Apaydın’ın Yapay Öğrenme konusundaki çalışmaları anlattığı, MIT Press’ten yayınlanan “Introduction to Machine Learning” adlı kitabı Boğaziçi Üniversitesi Yayınları tarafından “Yapay Öğrenme” adıyla Türkçe’ye çevrildi. Kitap, Çin’den Hindistan’a çeşitli ülkelerdeki üniversitelerde ders kitabı olarak da okutuluyor.
Artık hepimiz birer veri üreticisiyiz
Prof. Dr. Ethem Alpaydın ‘’yapay öğrenme’’ ve ‘yapay zekâ’’ kavramlarının birbirinden farklı olduğunu belirterek ‘yapay öğrenme’ üzerine şu saptamaları yaptı: ‘’Bilgisayar mühendisleri her uygulama için bir programlama diliyle bir algoritma yazarlar, fakat yapay zekâ ile alakalı, yüz veya ses tanıma gibi bazı uygulamaların algoritmasını bilemiyoruz. Bu nedenle bu uygulamalarda örnek veri toplayıp bu veri üstünden yapay öğrenme hedefliyoruz. Büyük verilerden elde edilmiş bilgi artık günlük hayatımızın bir parçası oldu. Örneğin izlediğimiz bir filmden yola çıkarak yeni bir film önerilmesi gibi uygulamalar geçmiş alışveriş verilerimiz kullanılarak oluşturuluyor. Bu hızlı gelişmenin sosyal boyutu da var. Hayatlarımızın büyük bir kısmı sayısallaşıyor ve bizler birer veri üreticisi konumuna geliyoruz. Bir yandan bilgisayarlar hayatımıza daha çok girerken bir yandan da hayatımız bilgisayarlara göre biçimleniyor.’’

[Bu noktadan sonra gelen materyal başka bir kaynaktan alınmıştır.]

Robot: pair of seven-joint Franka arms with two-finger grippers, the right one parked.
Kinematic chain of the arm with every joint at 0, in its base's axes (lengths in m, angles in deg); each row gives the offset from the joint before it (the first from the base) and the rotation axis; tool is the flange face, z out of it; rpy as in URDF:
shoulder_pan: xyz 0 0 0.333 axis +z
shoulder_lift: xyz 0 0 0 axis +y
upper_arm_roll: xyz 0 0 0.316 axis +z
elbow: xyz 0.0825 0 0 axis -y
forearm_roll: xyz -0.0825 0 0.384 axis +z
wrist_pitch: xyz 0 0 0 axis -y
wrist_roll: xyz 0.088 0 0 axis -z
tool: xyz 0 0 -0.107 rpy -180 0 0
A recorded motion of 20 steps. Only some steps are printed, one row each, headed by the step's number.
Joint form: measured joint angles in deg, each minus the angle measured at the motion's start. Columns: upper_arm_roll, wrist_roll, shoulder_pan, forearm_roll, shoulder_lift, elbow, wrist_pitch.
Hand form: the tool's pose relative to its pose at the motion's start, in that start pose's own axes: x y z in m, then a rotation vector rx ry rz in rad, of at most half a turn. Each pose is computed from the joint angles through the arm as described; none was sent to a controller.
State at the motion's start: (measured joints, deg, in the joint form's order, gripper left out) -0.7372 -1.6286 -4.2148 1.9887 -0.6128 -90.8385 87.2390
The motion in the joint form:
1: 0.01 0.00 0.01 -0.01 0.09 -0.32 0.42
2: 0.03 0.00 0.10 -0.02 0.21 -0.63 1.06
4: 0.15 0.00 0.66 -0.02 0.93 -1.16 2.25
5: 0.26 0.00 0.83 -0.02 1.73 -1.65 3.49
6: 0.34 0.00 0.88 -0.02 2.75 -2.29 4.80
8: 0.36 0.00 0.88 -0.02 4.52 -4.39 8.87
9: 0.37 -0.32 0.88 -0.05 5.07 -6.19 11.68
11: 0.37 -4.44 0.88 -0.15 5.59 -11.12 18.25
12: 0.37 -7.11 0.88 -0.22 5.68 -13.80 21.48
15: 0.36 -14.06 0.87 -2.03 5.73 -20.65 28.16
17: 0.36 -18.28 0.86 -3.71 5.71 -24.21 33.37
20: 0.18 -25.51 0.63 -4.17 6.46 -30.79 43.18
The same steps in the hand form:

Ethem Alpaydın, teknoloji ilerledikçe ve daha fazla veri elde ettikçe, öğrenme algoritmaları sayesinde gittikçe daha zeki cihaz ve yazılımların geliştirilebileceğini belirterek, ‘’Bu yüzyılın sonuna gelmeden, bu tip yapay zekâ sistemleri, insan zekâsı seviyesine ulaşırsa şaşırtıcı olmayacaktır’’ diyor. Yapay öğrenmenin sadece veriden bilgi çıkarmanın ticari bir uygulaması olmadığına dikkat çeken Alpaydın, öğrenmenin aynı zamanda zekâ için gerektiğini belirtiyor ve ekliyor:
‘’Akıllı bir sistem kendini çevresine uyarlayabilmelidir, hatalarını tekrar etmemesi gerekir. Daha önce araştırmacılar, yapay zekânın gerçekleşebilmesi için yepyeni bir düşünme şekline, yeni bir hesaplama modeline veya bütünüyle yeni bir algoritma setine ihtiyaç olduğunu düşünüyorlardı. Fakat son çalışmalar gösteriyor ki; yeni bir algoritma setine değil, çok daha fazla veriye ve bu veriyi işleyebilecek kapasitede bilgisayar sistemlerine ihtiyaç var. Görüntü tanıma, bir dilden ötekine çeviri gibi uygulamalar büyük verilerden öğrenme yoluyla oluşturulmuş görece basit algoritmalarla yapılabilir gibi görünüyor, son dönemde oldukça popülerleşmiş bir konu olan derin öğrenme yöntemi de bu iddiayı destekliyor. Zekâ, sanki karmaşık ve ilginç formüllerden ziyade görece basit algoritmaların sabırlı ve sürekli kullanımına dayanıyor.”
Teknoloji işsizliğe neden olmayacak
‘’Yapay zekâ bilimi geliştikçe, robotlar kimi sektörleri ele geçirip işsizliği arttıracak mı, insan ile yapay zekâ ürünlerinin farkının anlaşılamayacağı dönemler yakında mı?’’ sorusu için Alpaydın şu yanıtı verdi: “İnsan kadar zeki bir robot yapmak ne kadar doğru bir tanım bilemiyorum, mesela bir Boeing uçağı, kuş kadar iyi uçuyor mudur? İkisi de uçuyor ama farklı şeyler için uçuyor. Bizim yapay zekâda amaçladığımız, insanın bir kopyasını yapmak değil de, insanın sorunlarını çözmek için yapılmış sistemler olacak. Kimi işler bu tür makineler tarafından yapılabilir, ama teknolojik gelişmeler aynı zamanda yeni iş alanları da yaratıyorlar. Ben çok kötümser değilim bu konuda, hatta bu sayede gelecekte insanların daha çok vakti olacağını düşünüyorum. Bu sayede çalışma saatleri azalabilir ve daha eğlenceli işlere, sanata, edebiyata daha fazla zaman ayırabiliriz.”